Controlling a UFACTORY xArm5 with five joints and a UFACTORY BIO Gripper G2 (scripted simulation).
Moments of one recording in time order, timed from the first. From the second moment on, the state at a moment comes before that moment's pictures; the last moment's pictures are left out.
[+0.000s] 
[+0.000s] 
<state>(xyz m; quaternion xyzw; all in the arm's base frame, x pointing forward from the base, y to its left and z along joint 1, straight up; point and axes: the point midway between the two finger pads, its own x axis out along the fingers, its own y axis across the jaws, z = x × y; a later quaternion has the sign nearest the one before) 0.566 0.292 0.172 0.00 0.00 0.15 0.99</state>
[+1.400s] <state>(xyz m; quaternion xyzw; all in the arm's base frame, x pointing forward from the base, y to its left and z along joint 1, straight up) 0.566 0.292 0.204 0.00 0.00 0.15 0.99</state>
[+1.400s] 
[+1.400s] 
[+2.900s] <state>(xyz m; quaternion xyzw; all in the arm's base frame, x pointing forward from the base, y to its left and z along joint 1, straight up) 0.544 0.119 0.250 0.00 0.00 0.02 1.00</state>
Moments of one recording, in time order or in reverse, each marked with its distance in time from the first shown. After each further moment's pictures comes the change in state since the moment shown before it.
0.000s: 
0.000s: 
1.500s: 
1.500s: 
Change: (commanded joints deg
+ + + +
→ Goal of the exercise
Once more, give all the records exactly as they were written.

→ Reply
Controlling a UFACTORY xArm5 with five joints and a UFACTORY BIO Gripper G2 (scripted simulation).
Moments of one recording in time order, timed from the first. From the second moment on, the state at a moment comes before that moment's pictures; the last moment's pictures are left out.
[+0.000s] 
[+0.000s] 
<state>(xyz m; quaternion xyzw; all in the arm's base frame, x pointing forward from the base, y to its left and z along joint 1, straight up; point and axes: the point midway between the two finger pads, its own x axis out along the fingers, its own y axis across the jaws, z = x × y; a later quaternion has the sign nearest the one before) 0.566 0.292 0.172 0.00 0.00 0.15 0.99</state>
[+1.400s] <state>(xyz m; quaternion xyzw; all in the arm's base frame, x pointing forward from the base, y to its left and z along joint 1, straight up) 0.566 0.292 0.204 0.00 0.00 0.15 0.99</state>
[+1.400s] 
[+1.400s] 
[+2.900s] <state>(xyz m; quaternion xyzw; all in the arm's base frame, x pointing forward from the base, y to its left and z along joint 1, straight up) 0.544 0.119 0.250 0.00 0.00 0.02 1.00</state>
Moments of one recording, in time order or in reverse, each marked with its distance in time from the first shown. After each further moment's pictures comes the change in state since the moment shown before it.
0.000s: 
0.000s: 
1.500s: 
1.500s: 
Change: (commanded joints deg

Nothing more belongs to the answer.